## BRIEF
Search the listing for "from" and copy every line where it appears.

## SOURCE MATERIAL
##############################
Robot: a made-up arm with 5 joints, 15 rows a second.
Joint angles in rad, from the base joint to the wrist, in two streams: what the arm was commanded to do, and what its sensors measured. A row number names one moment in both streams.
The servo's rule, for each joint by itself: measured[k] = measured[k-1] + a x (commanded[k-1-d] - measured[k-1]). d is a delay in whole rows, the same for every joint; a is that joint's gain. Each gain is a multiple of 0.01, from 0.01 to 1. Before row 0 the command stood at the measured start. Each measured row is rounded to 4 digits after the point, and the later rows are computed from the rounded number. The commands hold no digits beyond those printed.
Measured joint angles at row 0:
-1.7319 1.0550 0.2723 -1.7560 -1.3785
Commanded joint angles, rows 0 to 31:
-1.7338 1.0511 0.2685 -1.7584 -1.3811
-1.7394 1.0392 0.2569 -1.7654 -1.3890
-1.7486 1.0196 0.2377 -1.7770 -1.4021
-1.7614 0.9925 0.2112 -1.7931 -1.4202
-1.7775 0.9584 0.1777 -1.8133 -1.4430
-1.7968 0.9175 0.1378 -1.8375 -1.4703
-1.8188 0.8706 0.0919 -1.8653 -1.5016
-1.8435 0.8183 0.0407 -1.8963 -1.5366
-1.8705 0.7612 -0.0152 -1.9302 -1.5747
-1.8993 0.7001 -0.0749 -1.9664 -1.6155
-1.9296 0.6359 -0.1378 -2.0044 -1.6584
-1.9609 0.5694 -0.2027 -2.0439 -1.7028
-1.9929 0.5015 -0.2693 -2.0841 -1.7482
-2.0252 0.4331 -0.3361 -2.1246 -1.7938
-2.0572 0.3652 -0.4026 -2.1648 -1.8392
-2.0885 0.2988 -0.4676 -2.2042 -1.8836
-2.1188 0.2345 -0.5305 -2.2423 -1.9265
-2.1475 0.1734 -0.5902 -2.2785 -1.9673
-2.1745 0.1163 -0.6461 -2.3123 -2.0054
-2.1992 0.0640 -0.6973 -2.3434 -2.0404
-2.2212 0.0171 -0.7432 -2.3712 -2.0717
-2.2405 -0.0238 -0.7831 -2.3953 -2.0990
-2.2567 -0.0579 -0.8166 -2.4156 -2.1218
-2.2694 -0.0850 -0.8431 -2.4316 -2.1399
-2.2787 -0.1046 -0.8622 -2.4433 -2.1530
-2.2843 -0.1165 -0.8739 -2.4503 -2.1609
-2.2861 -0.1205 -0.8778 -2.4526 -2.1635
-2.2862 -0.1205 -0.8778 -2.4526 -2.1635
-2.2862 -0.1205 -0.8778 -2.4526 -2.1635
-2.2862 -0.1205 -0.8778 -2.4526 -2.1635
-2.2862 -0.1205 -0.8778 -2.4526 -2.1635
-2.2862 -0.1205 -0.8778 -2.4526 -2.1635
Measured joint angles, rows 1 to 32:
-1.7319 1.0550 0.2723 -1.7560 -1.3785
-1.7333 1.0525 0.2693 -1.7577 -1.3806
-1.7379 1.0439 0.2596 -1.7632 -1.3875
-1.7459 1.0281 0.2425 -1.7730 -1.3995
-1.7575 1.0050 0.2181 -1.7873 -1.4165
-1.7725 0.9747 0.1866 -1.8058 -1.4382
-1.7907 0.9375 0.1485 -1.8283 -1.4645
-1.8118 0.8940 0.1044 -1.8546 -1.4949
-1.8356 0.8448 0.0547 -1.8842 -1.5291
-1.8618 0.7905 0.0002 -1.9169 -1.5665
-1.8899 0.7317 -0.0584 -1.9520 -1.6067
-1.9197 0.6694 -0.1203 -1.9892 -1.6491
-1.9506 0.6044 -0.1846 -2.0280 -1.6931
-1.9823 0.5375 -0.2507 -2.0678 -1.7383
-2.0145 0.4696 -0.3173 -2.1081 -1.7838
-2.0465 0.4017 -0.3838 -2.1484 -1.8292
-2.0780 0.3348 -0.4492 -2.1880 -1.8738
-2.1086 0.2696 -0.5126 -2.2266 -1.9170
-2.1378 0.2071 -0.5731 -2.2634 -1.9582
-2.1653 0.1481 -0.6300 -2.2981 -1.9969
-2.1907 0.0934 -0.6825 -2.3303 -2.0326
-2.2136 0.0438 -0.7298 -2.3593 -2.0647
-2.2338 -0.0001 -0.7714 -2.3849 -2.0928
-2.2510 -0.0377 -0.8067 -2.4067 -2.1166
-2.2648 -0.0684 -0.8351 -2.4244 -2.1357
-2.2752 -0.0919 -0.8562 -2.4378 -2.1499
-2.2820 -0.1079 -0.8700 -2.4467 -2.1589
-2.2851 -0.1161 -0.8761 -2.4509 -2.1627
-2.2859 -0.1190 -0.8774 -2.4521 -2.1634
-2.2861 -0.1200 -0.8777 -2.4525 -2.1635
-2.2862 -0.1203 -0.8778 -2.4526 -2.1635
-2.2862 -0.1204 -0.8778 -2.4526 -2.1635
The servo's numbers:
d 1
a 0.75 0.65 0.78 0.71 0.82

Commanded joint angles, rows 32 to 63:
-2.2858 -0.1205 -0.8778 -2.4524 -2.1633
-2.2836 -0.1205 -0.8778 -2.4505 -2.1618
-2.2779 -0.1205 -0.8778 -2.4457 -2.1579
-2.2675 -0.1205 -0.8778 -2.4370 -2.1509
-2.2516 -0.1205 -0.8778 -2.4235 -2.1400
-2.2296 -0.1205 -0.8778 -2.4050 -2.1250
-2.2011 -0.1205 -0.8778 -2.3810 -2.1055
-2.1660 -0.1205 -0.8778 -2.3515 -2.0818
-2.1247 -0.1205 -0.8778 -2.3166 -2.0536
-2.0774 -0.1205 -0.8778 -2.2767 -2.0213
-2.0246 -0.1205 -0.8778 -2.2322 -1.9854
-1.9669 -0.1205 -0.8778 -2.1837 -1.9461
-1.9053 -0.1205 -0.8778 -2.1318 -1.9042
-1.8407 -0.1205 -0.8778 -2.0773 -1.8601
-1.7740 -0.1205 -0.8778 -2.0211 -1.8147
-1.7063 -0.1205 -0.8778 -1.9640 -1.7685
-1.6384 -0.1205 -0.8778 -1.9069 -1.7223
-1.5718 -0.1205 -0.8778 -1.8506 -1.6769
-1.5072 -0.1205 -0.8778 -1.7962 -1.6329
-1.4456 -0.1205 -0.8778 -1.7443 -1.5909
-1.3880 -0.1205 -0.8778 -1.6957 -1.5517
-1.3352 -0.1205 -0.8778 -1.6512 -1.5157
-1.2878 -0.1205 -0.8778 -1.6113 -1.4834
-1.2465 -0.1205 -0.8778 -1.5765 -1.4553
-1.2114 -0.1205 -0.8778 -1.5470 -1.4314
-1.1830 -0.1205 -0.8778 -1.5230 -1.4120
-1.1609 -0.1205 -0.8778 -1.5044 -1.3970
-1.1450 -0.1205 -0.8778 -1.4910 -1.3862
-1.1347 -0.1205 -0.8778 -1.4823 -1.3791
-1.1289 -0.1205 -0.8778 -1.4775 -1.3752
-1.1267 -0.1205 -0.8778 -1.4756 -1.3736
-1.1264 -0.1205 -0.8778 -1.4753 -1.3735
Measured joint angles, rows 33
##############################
## ANSWER TO THE EXERCISE
Joint angles in rad, from the base joint to the wrist, in two streams: what the arm was commanded to do, and what its sensors measured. A row number names one moment in both streams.
The servo's rule, for each joint by itself: measured[k] = measured[k-1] + a x (commanded[k-1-d] - measured[k-1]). d is a delay in whole rows, the same for every joint; a is that joint's gain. Each gain is a multiple of 0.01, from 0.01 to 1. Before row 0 the command stood at the measured start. Each measured row is rounded to 4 digits after the point, and the later rows are computed from the rounded number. The commands hold no digits beyond those printed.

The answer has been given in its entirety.